In this series focusing on the region’s businesses and entrepreneurs, Jonathan Thompson from Thrings visits a couple who create unique clothing from alpaca fleece
“I’ve spent my life in wellies – I knew nothing about fashion,” says Alison Thompson, sitting at her garden table and proudly watching over her alpacas.
She still wears her boots, but Ali knows much more about the clothing trade now.

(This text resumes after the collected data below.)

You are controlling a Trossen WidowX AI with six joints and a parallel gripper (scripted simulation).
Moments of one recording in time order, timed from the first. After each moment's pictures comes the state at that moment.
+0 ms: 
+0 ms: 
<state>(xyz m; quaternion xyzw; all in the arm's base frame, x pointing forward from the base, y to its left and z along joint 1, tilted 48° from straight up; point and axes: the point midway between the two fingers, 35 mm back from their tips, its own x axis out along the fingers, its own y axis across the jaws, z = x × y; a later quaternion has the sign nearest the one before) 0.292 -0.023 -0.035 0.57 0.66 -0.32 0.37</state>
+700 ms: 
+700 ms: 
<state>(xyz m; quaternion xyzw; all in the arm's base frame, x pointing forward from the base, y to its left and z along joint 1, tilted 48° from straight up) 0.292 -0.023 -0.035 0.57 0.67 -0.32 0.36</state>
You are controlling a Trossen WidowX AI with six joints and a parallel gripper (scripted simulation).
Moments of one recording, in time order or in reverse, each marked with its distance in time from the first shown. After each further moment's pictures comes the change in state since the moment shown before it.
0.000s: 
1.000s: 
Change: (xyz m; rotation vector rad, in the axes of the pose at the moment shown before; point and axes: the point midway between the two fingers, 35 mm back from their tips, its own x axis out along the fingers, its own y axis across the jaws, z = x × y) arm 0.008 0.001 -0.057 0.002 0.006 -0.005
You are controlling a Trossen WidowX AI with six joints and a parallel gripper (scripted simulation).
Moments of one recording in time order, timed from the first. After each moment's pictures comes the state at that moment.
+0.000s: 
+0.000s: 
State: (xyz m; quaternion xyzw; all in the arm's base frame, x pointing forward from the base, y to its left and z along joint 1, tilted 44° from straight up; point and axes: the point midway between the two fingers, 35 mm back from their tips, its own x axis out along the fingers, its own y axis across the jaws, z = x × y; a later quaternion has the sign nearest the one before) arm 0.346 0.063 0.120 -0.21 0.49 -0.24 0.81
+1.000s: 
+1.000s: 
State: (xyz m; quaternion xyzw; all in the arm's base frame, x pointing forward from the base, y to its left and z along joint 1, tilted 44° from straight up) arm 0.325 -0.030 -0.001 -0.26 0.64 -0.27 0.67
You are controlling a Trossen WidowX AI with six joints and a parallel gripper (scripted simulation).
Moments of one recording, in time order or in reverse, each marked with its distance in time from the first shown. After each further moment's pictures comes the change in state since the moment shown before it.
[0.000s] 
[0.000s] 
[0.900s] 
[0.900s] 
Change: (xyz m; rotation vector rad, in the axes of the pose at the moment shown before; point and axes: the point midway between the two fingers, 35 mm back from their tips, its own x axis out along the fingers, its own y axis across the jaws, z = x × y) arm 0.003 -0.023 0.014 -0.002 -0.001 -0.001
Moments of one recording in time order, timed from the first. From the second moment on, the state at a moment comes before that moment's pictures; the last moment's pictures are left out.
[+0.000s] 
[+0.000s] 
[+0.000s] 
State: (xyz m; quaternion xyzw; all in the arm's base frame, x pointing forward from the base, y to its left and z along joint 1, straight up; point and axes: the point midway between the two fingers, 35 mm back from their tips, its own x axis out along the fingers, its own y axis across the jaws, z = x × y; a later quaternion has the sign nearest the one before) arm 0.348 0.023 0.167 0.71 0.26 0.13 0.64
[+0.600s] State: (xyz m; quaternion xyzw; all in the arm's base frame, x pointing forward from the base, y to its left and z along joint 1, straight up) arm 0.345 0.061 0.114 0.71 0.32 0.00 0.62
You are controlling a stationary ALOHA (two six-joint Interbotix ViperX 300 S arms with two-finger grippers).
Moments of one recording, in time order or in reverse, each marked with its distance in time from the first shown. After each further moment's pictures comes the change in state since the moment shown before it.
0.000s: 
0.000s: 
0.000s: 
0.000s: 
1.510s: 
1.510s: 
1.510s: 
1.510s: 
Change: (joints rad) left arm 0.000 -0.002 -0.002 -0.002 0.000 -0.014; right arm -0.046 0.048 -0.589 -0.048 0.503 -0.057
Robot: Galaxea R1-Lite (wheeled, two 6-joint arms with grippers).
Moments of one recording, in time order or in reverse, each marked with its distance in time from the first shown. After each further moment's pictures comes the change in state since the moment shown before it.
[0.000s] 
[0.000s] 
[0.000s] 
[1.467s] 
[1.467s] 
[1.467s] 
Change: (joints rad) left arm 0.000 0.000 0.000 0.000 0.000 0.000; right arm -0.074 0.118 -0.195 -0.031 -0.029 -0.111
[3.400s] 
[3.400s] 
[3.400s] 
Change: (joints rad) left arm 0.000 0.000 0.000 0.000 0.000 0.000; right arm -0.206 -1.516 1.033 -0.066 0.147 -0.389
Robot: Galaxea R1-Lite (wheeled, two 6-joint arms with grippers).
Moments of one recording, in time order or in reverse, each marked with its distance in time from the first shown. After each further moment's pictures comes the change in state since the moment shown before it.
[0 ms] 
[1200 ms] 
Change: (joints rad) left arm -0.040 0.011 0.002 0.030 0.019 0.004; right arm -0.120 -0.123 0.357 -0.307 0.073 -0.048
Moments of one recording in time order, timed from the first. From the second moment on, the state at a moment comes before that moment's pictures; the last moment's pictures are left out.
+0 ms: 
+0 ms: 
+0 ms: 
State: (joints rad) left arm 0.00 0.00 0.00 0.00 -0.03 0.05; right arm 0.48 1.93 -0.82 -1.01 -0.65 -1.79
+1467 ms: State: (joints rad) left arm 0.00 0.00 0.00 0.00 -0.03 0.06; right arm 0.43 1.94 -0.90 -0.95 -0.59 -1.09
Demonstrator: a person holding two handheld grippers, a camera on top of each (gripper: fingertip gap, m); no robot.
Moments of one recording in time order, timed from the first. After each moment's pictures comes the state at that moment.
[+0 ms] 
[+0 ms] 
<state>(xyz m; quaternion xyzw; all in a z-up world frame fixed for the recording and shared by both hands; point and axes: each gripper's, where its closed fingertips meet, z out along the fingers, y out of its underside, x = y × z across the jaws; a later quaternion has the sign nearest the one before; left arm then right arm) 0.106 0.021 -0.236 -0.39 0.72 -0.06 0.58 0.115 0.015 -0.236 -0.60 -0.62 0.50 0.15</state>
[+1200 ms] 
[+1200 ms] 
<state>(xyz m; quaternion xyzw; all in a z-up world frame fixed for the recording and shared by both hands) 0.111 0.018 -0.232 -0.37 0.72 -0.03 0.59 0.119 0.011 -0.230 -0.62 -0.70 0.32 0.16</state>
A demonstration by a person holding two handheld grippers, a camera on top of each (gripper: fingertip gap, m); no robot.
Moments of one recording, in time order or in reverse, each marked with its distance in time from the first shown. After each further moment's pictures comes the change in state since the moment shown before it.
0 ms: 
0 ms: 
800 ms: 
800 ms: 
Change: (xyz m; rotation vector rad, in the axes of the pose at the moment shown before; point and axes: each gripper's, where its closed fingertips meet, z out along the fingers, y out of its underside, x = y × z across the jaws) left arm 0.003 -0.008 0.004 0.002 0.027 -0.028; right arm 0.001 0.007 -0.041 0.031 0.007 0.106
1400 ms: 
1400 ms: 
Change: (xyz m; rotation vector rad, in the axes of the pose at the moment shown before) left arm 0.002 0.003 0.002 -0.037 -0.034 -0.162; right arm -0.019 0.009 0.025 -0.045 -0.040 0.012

Watership Alpacas, run by Ali and her partner Keith from their Andover farm, takes soft but durable fleece from their 30-strong herd and transforms it into timeless toddlers’ and ladies’ coats.
It’s a small, sustainable ‘field to fashion’ enterprise which brings together Ali’s former career as an agricultural scientist with Keith’s expertise as an engineer.
It all began when the couple were based near Watership Down, which gave the business its name, before they upsized to their current home near Thruxton Circuit.
“We had land and wanted to do something with it,” remembers Ali. “We didn’t want sheep or cattle, or to breed any animals to be eaten. We went to see some alpacas and they “hummed” at us, which is a good sign, and that was it!”
Alpacas bred at the farm are sold, often to other farmers who want breeding females, and occasionally to people who have an alpaca walking business.
The animals are sometimes shown at events, so the couple’s downstairs loo is covered in rosettes, and their fleece is consistently graded in the top third for quality in the UK.
The herd is sheared just once a year before the fibre is carefully inspected for quality and the best goes to a weaver in Wales to make cloth. A dressmaker then creates the garments from Ali’s designs, to be sold online and at markets.
“This is a way of living that's not demanding very much and not expecting very much,” says Ali, who remembers ‘running feral’ in fields with her brother as children growing up in the countryside.
“We do everything absolutely on a shoestring because we want to recycle anything we can, and what's the point of getting something new if you can recycle?
“In the same way, the alpacas naturally create this amazing product, and to not use it would be to waste it.”
True to that philosophy, Keith is forever tinkering with his decades-old Massey Ferguson tractor and wooden muckspreader, while Ali’s expertise helps manage the land with a very light touch, supporting a rich ecosystem of plants, insects and birds.
She fights a constant battle against buttercups, which alpacas won’t eat, so she spends hours in the field removing the plants by hand so they don’t run riot – but it’s not a job she minds doing.
“I come down here to remove the buttercups, sitting on the ground and listening to the swallows and the skylarks, she says. “What’s not to like?”